Exactly as they appear below, repeat the lines from the one with "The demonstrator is" through the one with "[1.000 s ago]", and no others.

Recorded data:
════════════════════
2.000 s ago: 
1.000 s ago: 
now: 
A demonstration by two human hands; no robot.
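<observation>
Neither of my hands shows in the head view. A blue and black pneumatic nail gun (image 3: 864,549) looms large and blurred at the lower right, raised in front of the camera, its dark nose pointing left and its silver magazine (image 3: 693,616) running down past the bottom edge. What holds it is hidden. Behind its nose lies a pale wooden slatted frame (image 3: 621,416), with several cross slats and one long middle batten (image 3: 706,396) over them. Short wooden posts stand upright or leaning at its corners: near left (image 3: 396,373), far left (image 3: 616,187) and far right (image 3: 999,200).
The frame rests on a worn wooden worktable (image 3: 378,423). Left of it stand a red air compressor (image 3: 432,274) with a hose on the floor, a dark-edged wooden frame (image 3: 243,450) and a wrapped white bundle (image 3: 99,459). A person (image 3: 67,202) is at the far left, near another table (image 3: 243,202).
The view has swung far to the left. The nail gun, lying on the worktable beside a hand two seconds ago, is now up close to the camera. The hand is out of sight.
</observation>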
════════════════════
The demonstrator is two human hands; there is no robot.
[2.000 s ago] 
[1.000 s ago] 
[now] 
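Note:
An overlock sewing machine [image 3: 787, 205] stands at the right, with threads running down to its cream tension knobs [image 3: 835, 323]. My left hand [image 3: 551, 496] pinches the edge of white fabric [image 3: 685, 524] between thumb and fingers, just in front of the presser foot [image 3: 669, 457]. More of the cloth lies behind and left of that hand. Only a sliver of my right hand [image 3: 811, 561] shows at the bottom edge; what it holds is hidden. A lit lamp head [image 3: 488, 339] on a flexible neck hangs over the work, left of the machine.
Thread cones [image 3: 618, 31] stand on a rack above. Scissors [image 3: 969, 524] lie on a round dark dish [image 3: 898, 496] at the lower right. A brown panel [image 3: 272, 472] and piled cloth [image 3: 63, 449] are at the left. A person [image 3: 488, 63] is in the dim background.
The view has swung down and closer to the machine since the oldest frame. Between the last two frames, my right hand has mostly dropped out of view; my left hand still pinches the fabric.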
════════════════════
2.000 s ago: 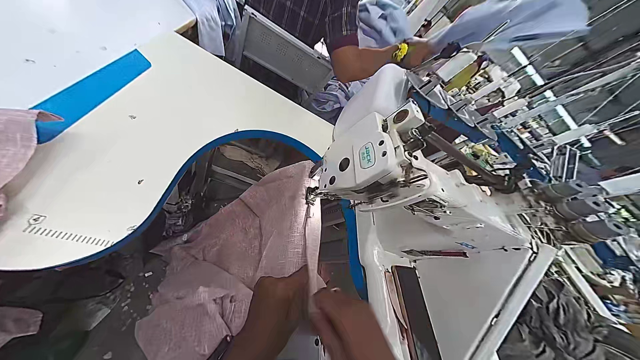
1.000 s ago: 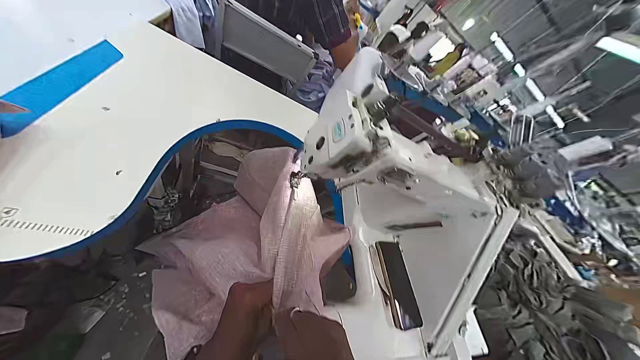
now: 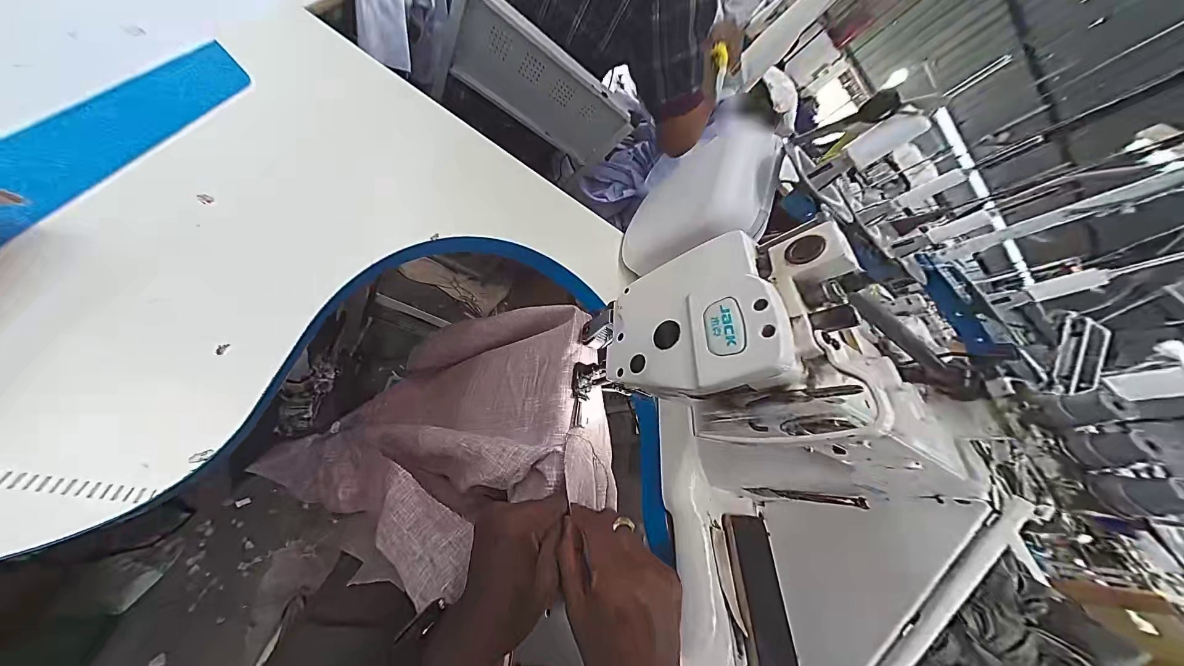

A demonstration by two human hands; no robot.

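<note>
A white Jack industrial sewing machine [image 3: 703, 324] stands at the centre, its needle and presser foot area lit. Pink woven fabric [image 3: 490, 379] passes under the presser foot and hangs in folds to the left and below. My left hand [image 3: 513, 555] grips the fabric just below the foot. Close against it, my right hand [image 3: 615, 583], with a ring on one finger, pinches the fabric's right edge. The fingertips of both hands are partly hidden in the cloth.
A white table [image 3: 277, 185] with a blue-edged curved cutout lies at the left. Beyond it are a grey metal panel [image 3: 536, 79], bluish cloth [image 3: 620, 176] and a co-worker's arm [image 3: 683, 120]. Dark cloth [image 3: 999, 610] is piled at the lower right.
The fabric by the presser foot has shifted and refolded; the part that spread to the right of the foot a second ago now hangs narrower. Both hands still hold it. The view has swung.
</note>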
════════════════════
▶ [TASK ANSWER]:
The demonstrator is two human hands; there is no robot.
[2.000 s ago] 
[1.000 s ago] 

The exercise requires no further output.